→ Work request:
Could each entry below be written out exactly, with every picture dropped?

→ Data:
[Start of section]

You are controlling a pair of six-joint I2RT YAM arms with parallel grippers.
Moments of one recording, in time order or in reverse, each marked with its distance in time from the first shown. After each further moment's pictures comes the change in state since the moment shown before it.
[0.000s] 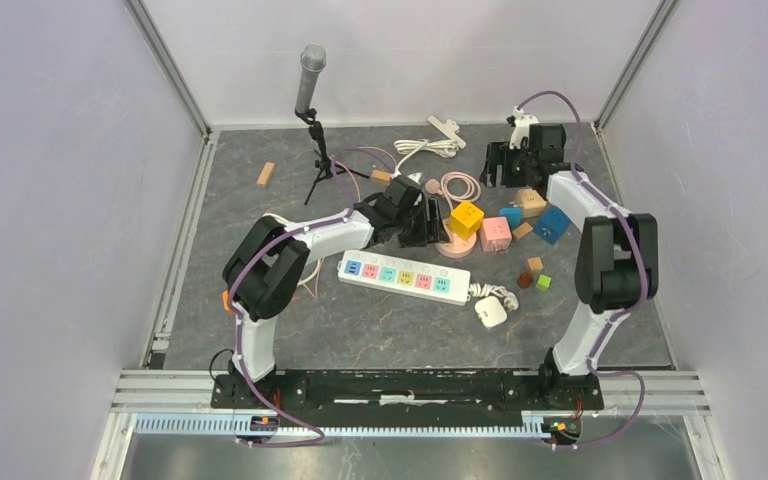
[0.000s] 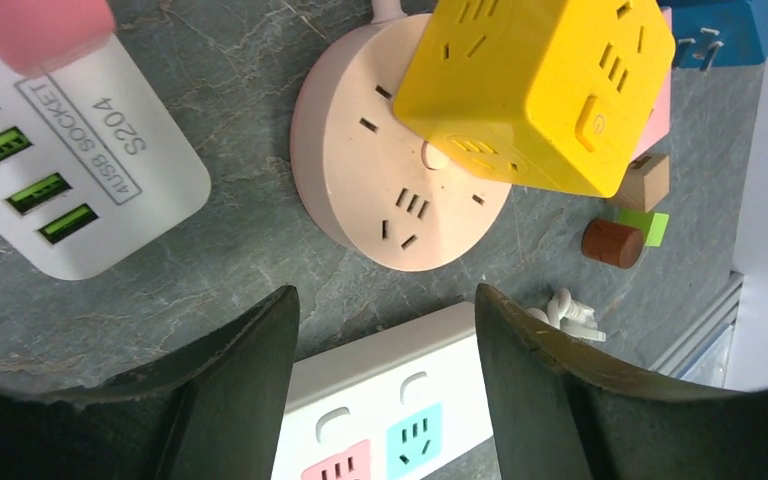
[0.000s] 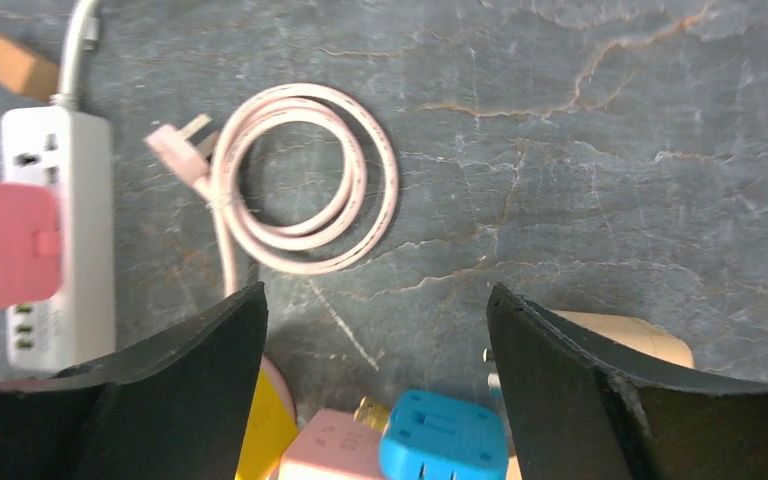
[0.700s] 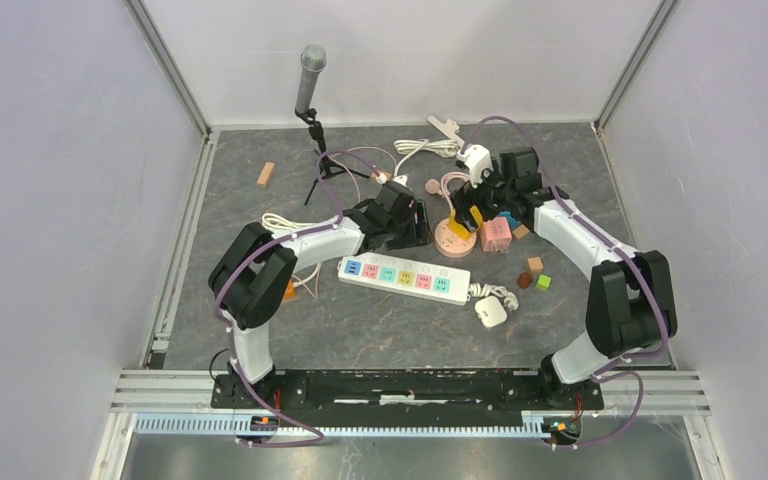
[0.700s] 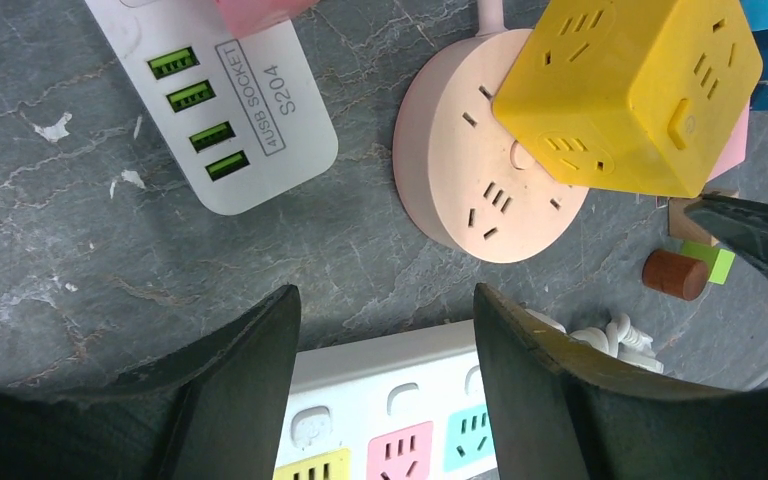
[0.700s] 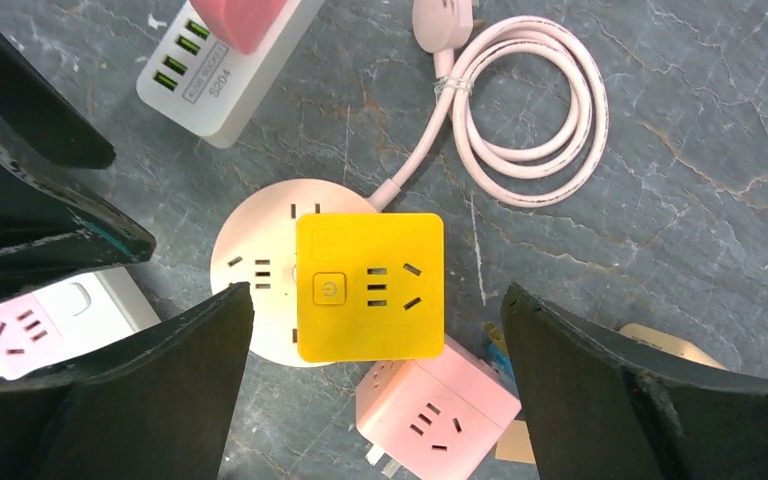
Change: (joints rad) left arm 0.000 -0.086 -0.101 -0.007 -0.174 -0.002; right arm 0.191 -0.302 -0.241 -0.078 -0.120 -0.440
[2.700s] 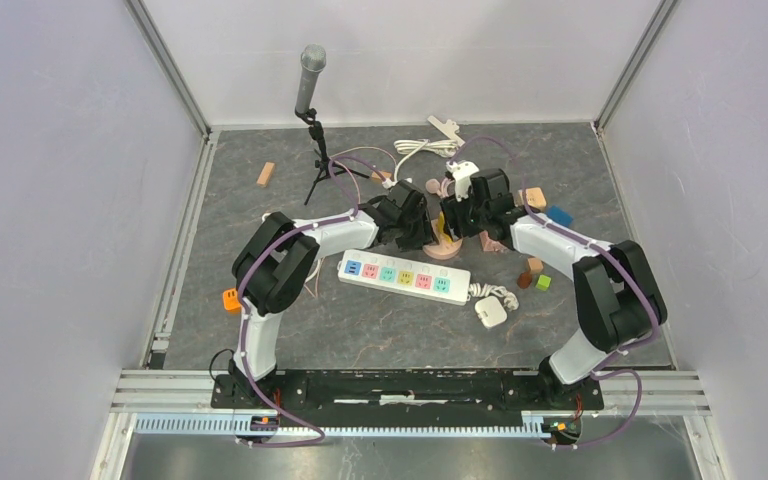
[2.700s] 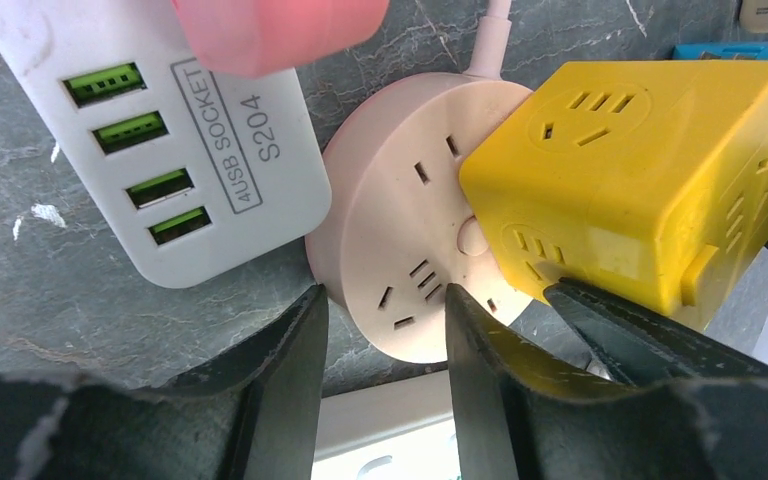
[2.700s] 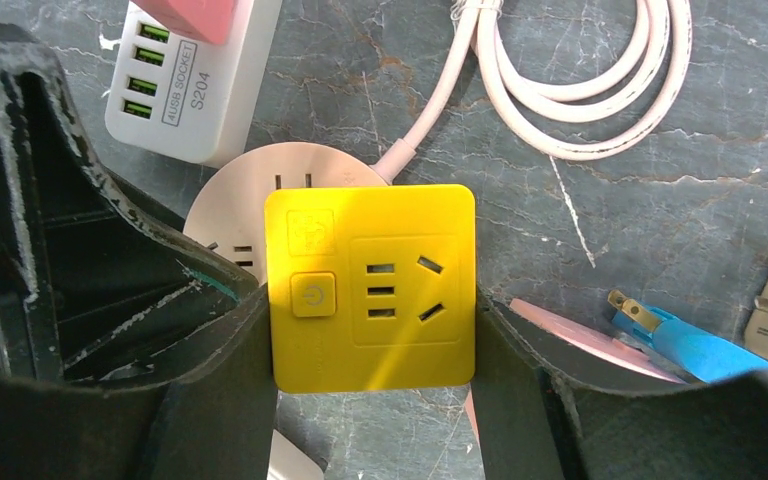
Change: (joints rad) left arm 0.003 0.153 0.121 -0.049 0.043 -0.121; right arm 0.164 0.053 -0.116 0.140 0.295 0.328
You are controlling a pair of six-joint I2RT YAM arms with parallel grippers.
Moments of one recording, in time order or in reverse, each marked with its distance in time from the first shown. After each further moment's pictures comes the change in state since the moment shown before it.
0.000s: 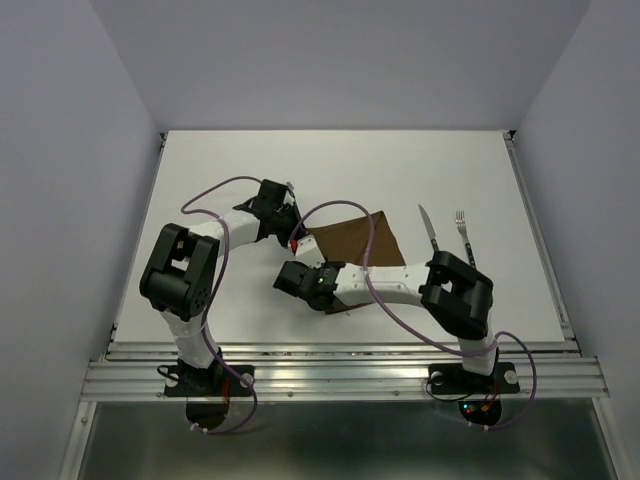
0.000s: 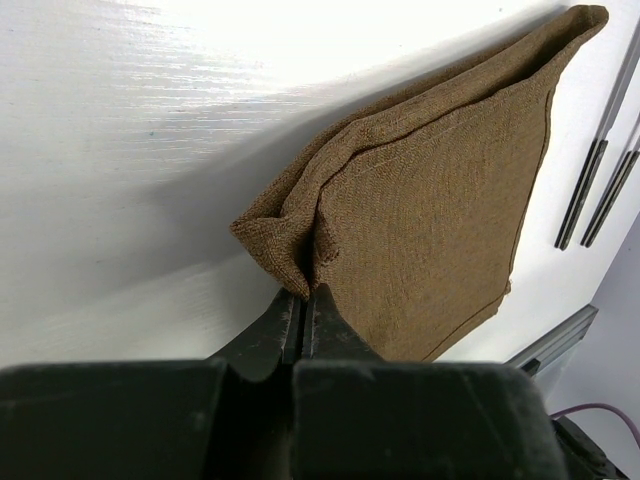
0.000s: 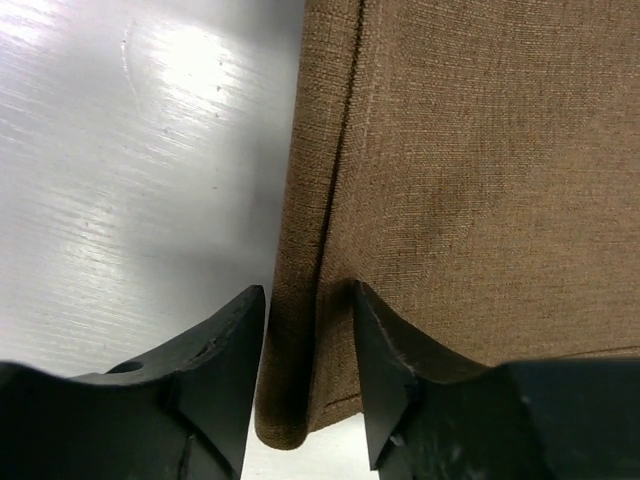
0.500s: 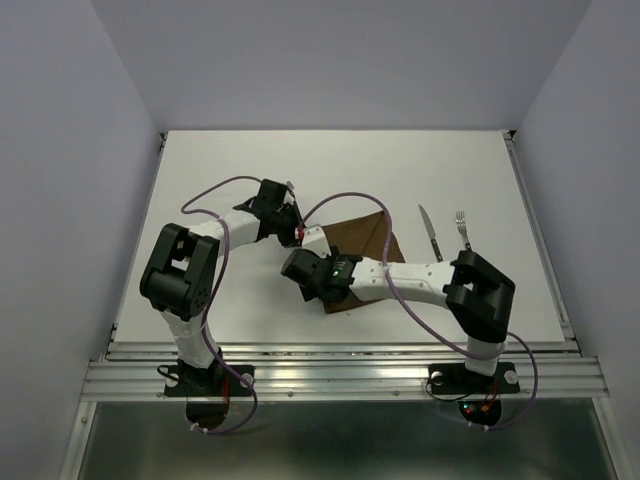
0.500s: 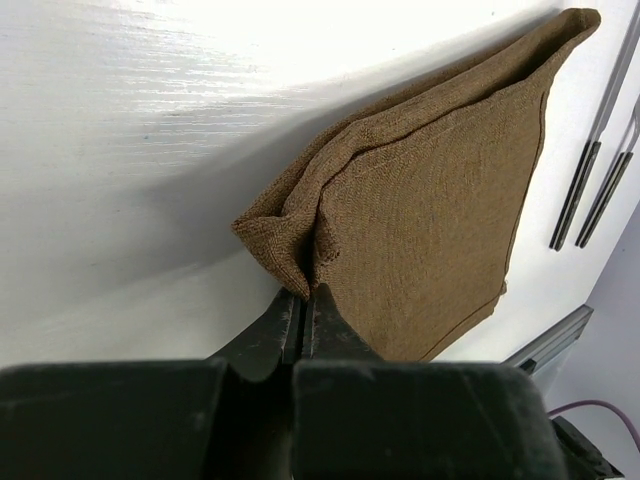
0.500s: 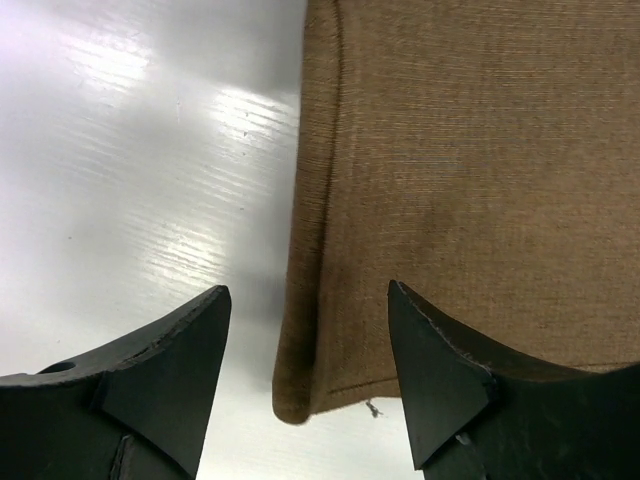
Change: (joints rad) left arm 0.000 0.000 -0.003 0.012 0.006 -0.006; right arm -0.049 -0.158 -0.082 0.096 -0.066 -0.008
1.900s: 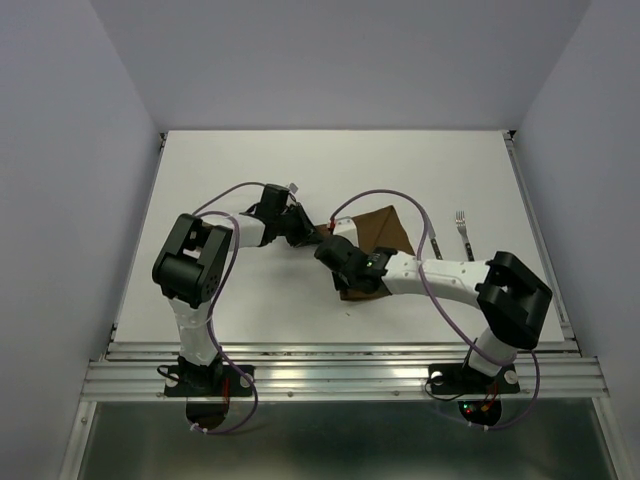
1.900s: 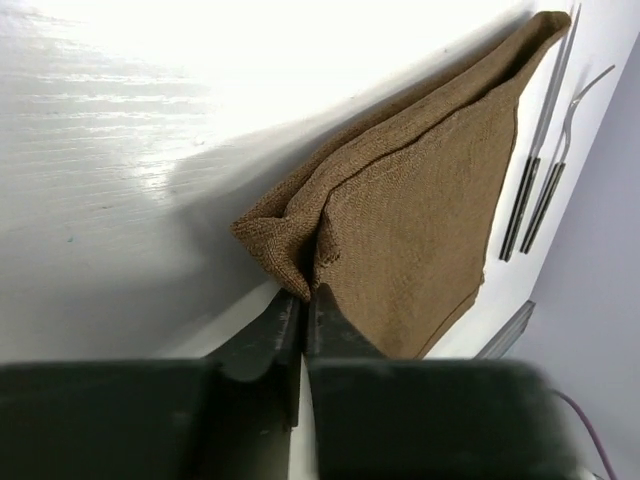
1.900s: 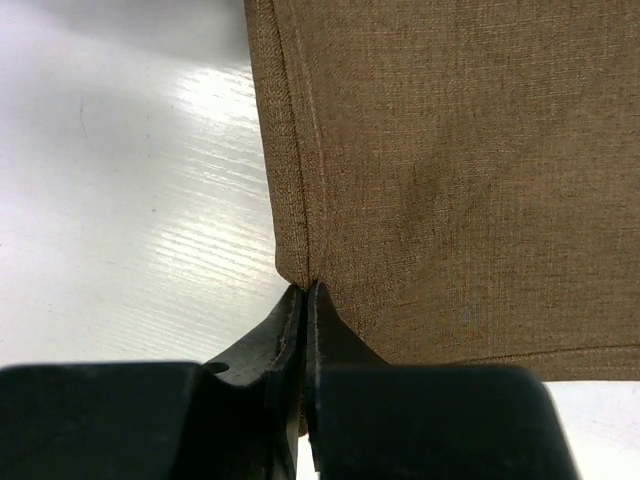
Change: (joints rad) left arm 0.005 0.116 -0.044 0.275 0.100 -0.100; right arm -0.121 -0.128 -0.170 0.080 -0.112 -0.021
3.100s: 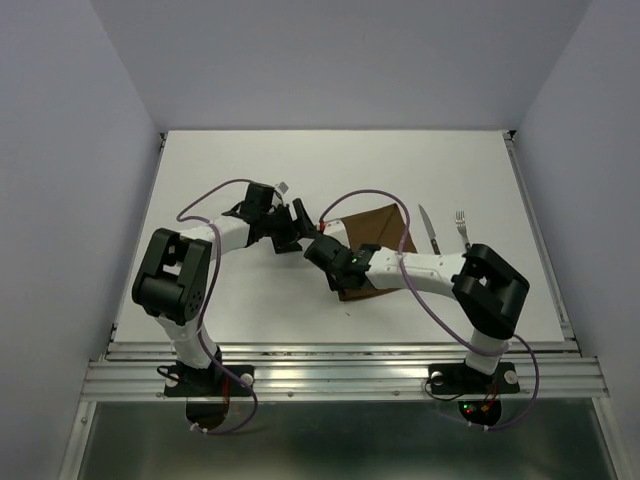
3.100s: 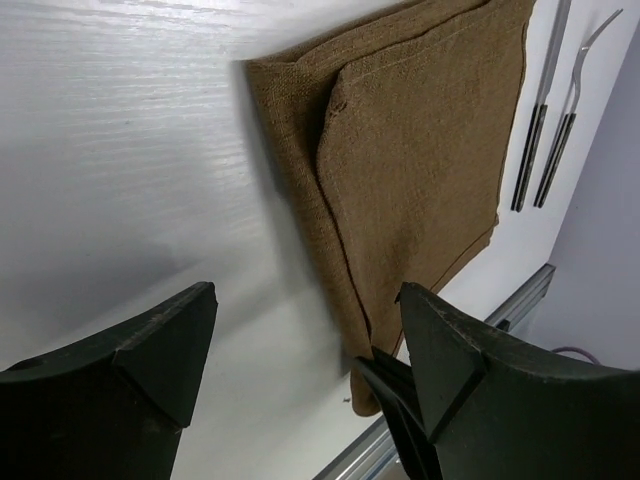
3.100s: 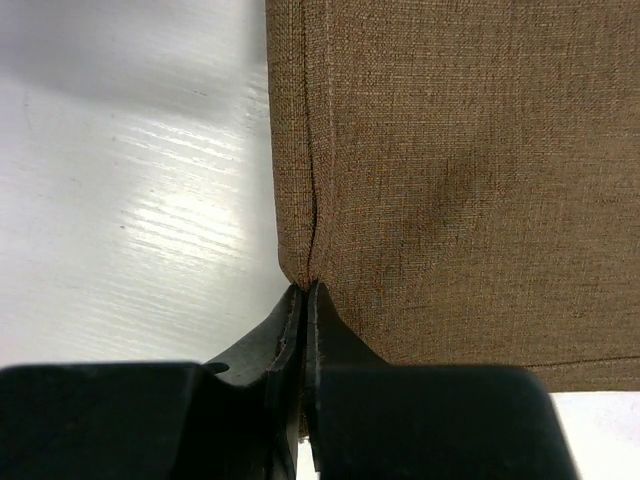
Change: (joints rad) left arm 0.063 -0.179 -0.045 -0.194 0.040 0.141; right arm 0.000 0.130 0.079 -0.040 0.011 -0.034
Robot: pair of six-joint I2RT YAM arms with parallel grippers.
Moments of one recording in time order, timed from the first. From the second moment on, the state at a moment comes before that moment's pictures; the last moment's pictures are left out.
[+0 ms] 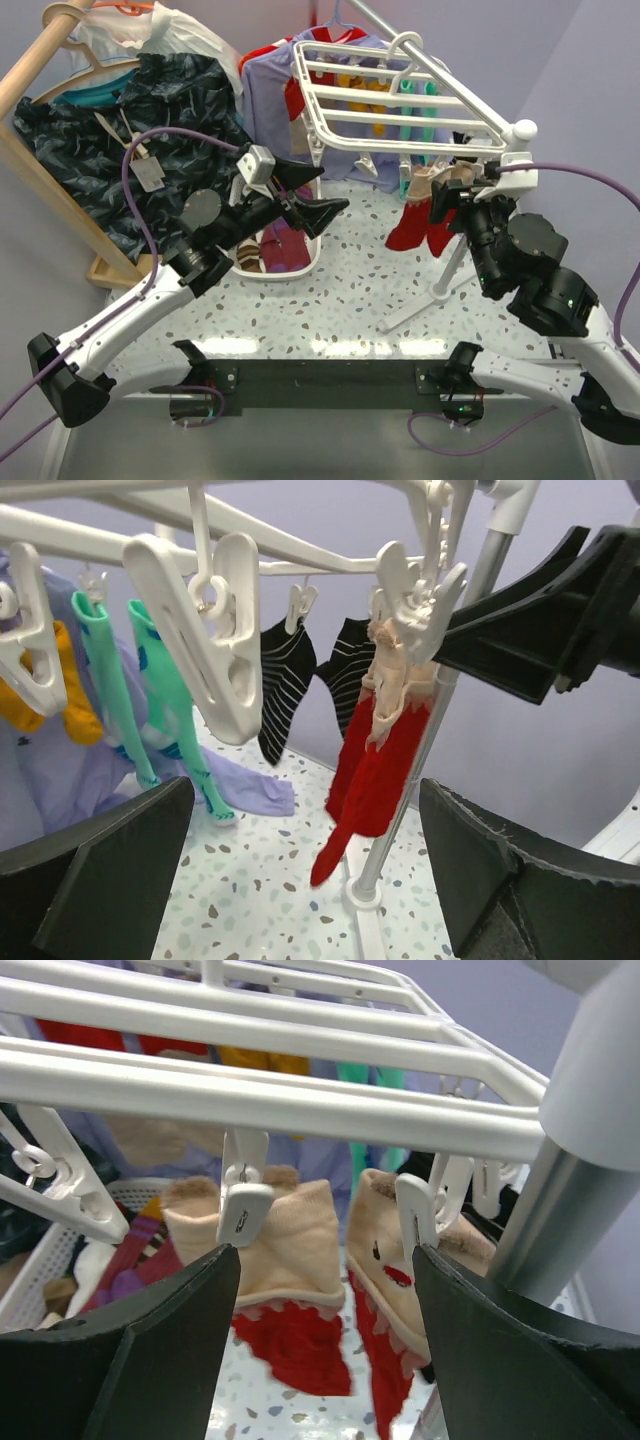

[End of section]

→ Solution below:
You are controlling a pair of six-joint I2RT YAM arms with parallel grippers.
Moments of one recording, in time order or in reverse, each marked with its distance in time from the first shown. After each further moment's pictures comes the change in state since the moment shown before it.
[0.000s] 
[0.000s] 
[0.000s] 
[0.700s] 
[0.700s] 
[0.700s] 
Change: (joints rad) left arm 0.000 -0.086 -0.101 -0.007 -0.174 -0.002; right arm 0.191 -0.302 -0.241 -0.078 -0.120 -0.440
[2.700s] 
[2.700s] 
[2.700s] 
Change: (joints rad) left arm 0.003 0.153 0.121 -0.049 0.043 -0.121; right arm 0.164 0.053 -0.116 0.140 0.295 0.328
You are controlling a pair of six-joint I2RT YAM arms with parallel grippers.
Moments of one recording, in time order or in reverse, each marked with its distance in time from the first shown. After each further moment's pictures comes the change in state since the moment shown before it.
0.000s: 
0.000s: 
0.000s: 
0.500s: 
0.500s: 
0.500s: 
Change: (joints rad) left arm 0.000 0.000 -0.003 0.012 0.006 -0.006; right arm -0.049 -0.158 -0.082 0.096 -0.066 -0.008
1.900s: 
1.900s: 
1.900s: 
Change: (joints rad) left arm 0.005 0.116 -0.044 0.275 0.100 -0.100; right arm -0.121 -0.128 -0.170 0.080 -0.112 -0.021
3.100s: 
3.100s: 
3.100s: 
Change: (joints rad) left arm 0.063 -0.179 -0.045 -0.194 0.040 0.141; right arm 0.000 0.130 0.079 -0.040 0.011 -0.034
Robot: pair of six-joint I2RT YAM arms with parallel grippers.
Moments of one recording in time order, timed from the first. From the second moment on, the state at a moment comes before that moment's pictures; the last moment's pictures are left out.
[+0 ms] 

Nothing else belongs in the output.